### [What you should do]
Look through the listing for the word "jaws". Copy each line that has it.

### [Data section]

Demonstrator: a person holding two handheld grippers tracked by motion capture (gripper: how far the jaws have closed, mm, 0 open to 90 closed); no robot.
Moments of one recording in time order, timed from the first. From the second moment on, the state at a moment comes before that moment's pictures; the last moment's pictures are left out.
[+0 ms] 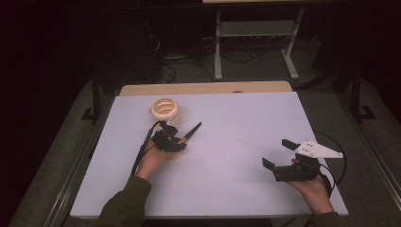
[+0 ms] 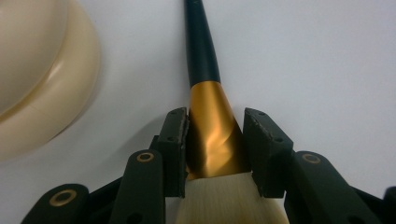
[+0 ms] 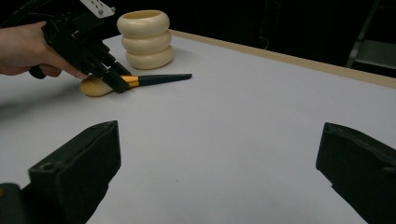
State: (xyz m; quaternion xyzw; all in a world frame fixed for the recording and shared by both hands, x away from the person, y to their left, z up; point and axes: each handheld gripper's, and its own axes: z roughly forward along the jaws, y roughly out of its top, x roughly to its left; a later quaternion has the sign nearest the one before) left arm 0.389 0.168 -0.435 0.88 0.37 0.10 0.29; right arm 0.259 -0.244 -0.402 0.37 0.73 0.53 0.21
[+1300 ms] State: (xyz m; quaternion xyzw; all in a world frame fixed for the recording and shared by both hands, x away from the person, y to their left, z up) left arm 0.391 0.174 -0.431 0.90 0.32 0.05 0.30; right arm 0.257 -0.246 -0.401 0.37 0.73 0.53 0.21
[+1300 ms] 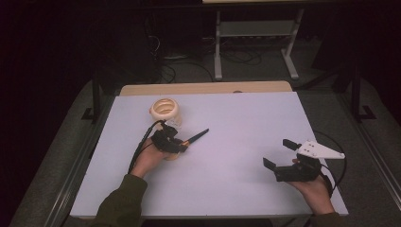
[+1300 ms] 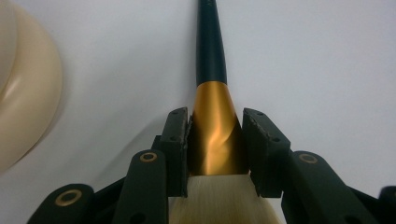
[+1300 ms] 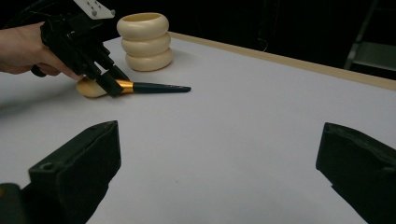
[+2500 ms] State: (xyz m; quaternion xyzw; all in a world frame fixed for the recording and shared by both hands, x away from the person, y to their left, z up) left arm 0.368 0.191 -0.396 0.89 0.25 0.00 0.38; right arm 0.269 -0.230 -0.384 0.32 0.77 0.53 0.18
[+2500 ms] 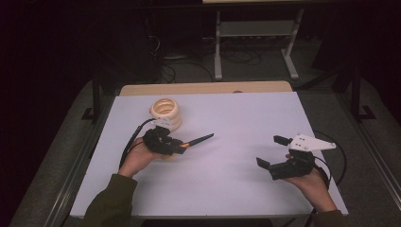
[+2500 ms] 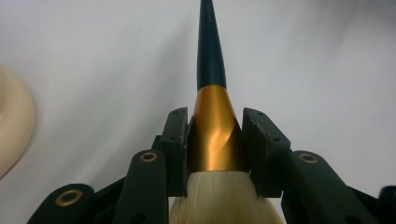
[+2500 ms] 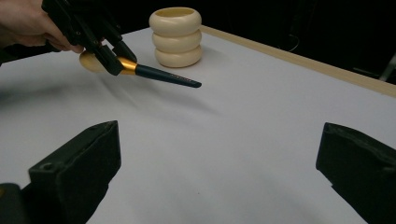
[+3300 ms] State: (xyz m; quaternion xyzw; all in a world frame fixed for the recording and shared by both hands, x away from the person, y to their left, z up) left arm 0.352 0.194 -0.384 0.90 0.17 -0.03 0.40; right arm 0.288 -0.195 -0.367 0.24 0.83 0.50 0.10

### [Reply to the exercise]
Demonstrator: a person holding two handheld grippers tracked by motion capture (gripper: how far the jaws have closed, mm, 0 open to 90 closed); no robot.
State: (xyz m; quaternion xyzw; all in a world frame fixed for the recording and shared by both hands, x away from the person, y to their left, z up; point and axes: each handheld gripper's, and its own axes: z roughly forward along the jaws, y roughly out of its top, x roughly to its left; a later quaternion has the sign nearest the one before) left arm 0.389 0.168 -0.435 0.88 0.37 0.10 0.29; right arm 0.259 -0.244 -0.402 0.37 0.73 0.53 0.21

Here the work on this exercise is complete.